Although manufacturers have until May 1, 2018 for their entire fleets of new vehicles less than 10,000 pounds to comply with the rule, the requirements must be phased in prior to that. Specifically, each manufacturer must ensure that 10 percent of its vehicles comply between May 1, 2016, to May 1, 2017. In the following year, the percentage rises to 40 percent.
NHTSA estimates that installing a compliant camera in a model year 2018 vehicle that already has a suitable display screen will cost $43 to $45, but that installation of a full system, including a camera and a display screen, will cost $132 to $142 per vehicle.
The rule is designed to reduce the risk of death and serious injury caused by backover accidents. By statute in 2008, Congress attempted to obligate NHTSA to promulgate these final regulations by February 2011. The agency initially proposed these regulations in 2010, but delayed final promulgation multiple times under authority allowing the Secretary of Transportation to modify the timeline if he determines that the statutory deadline cannot be met.
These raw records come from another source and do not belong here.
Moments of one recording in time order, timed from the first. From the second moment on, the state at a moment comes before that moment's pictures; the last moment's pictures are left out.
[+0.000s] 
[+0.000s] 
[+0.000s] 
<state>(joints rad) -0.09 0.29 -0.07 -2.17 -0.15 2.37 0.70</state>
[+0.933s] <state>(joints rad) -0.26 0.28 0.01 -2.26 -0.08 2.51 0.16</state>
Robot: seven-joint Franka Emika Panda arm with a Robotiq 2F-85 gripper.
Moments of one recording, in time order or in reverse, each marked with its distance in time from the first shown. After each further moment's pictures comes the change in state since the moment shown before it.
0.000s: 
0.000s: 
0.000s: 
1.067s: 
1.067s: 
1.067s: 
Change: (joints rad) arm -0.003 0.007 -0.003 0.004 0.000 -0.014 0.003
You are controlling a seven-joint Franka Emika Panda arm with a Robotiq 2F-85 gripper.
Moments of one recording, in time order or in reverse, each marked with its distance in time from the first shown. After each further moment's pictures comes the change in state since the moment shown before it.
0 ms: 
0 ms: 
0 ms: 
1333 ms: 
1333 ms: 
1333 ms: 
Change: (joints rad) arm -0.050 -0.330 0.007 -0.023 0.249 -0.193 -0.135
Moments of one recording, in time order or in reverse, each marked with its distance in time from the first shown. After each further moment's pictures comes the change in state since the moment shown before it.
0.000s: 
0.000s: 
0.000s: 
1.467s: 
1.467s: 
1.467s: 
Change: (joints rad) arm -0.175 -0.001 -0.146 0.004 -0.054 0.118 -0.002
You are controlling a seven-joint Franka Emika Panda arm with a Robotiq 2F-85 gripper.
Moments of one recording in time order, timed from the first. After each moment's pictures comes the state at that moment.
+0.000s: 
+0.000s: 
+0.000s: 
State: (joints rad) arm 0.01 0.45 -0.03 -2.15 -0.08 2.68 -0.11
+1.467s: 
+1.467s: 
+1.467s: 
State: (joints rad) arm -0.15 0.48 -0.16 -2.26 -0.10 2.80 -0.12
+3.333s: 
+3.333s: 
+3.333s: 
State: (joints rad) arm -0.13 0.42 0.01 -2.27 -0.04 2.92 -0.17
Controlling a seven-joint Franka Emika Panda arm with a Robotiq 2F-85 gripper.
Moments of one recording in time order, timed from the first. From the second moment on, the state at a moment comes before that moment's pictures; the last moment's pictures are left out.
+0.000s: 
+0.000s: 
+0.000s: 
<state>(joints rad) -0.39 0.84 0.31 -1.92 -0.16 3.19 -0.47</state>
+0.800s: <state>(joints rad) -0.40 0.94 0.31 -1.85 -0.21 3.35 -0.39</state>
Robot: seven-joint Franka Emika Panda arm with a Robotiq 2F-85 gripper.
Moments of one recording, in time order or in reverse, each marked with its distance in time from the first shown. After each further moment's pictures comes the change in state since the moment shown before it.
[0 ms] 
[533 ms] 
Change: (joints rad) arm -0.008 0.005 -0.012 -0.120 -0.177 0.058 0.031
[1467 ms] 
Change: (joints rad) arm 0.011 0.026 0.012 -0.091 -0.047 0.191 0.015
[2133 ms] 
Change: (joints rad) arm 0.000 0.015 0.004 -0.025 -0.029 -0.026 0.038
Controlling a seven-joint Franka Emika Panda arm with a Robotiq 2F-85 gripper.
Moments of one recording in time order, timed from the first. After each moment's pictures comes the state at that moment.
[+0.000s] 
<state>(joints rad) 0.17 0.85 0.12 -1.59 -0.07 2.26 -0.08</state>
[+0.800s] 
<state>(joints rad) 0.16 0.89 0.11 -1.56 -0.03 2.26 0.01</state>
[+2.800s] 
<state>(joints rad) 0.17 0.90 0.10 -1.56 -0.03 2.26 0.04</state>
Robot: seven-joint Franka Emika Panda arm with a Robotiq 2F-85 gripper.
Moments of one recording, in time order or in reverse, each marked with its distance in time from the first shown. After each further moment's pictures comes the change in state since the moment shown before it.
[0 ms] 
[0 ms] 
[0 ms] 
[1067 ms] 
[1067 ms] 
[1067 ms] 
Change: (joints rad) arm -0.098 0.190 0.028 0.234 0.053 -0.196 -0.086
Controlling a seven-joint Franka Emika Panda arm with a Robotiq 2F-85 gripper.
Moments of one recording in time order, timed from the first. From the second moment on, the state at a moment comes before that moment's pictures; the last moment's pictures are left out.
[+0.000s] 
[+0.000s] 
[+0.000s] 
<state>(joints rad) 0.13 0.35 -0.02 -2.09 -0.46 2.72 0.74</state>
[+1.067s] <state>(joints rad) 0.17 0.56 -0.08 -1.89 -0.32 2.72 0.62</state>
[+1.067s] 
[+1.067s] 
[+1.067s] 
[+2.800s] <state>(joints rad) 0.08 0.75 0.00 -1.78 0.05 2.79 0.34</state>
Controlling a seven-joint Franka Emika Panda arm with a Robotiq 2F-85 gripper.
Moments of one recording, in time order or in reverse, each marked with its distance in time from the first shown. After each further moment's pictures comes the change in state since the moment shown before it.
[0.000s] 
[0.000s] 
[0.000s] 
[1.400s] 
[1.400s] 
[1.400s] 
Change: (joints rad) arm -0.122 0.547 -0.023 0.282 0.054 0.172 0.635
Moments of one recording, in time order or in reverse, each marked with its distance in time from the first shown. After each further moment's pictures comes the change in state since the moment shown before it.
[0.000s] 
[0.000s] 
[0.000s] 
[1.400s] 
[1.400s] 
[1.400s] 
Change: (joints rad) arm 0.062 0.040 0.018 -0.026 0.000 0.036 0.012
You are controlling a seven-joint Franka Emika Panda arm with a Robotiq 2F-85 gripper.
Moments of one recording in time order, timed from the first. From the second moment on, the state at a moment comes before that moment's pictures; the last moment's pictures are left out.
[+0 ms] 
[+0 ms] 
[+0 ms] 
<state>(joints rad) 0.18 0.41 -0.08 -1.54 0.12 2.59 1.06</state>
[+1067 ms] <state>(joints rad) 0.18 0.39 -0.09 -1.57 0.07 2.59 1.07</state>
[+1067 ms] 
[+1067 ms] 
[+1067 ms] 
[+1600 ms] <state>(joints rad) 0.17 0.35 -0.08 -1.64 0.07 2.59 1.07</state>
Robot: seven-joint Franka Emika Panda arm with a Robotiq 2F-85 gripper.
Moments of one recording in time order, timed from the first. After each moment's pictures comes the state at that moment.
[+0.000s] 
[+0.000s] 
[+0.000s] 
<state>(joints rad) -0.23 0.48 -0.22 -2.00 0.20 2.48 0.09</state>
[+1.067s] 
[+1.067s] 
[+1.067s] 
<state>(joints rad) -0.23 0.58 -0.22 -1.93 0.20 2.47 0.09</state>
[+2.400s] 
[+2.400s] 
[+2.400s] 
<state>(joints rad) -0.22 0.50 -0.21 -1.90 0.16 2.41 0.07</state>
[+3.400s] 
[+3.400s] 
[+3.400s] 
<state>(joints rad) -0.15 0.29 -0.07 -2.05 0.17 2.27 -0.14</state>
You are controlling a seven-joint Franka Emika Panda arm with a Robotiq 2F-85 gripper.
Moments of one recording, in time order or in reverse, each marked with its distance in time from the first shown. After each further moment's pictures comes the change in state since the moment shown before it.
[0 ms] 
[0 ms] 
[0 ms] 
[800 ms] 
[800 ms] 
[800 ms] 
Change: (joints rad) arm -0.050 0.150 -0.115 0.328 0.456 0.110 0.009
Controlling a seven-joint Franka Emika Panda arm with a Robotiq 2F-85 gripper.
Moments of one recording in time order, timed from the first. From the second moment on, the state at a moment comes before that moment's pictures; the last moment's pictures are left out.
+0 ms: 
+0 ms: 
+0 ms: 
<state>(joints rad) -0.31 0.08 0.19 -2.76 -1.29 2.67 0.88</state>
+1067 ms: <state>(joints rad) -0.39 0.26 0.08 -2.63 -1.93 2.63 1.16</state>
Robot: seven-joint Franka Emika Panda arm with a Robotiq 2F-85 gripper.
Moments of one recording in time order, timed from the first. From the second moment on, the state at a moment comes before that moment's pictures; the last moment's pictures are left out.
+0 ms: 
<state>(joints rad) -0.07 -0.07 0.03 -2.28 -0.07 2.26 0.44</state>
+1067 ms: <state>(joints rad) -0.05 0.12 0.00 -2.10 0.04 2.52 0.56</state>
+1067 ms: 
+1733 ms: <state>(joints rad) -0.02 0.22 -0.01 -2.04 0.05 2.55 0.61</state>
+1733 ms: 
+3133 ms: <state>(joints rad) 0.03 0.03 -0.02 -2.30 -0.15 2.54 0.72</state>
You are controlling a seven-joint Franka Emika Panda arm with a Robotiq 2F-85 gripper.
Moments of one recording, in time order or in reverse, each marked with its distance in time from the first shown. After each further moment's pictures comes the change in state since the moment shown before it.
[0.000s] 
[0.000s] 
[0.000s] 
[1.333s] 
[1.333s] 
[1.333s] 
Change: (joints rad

The final rule was released the day before the Department of Transportation was scheduled to defend this delay against consumer groups that sought a writ of mandamus in the U.S. Court of Appeals for the Second Circuit to force NHTSA to finalize this rule. Once the rule was promulgated, the court denied the consumers' mandamus petition as moot. This was not the first instance in which the Administration appeared to time its rule-making in response to this lawsuit: the day before the consumer group formally filed its mandamus petition, NHTSA finalized its previously-announced decision to add rearview cameras as a recommended feature to its New Car Assessment Program (NCAP) list.
While NHTSA has now finalized the rear visibility technology rule, NHTSA remains behind schedule in publishing a number of other final rules, including those regarding the sound levels of hybrid and electric vehicles and presence of electronic data recorders.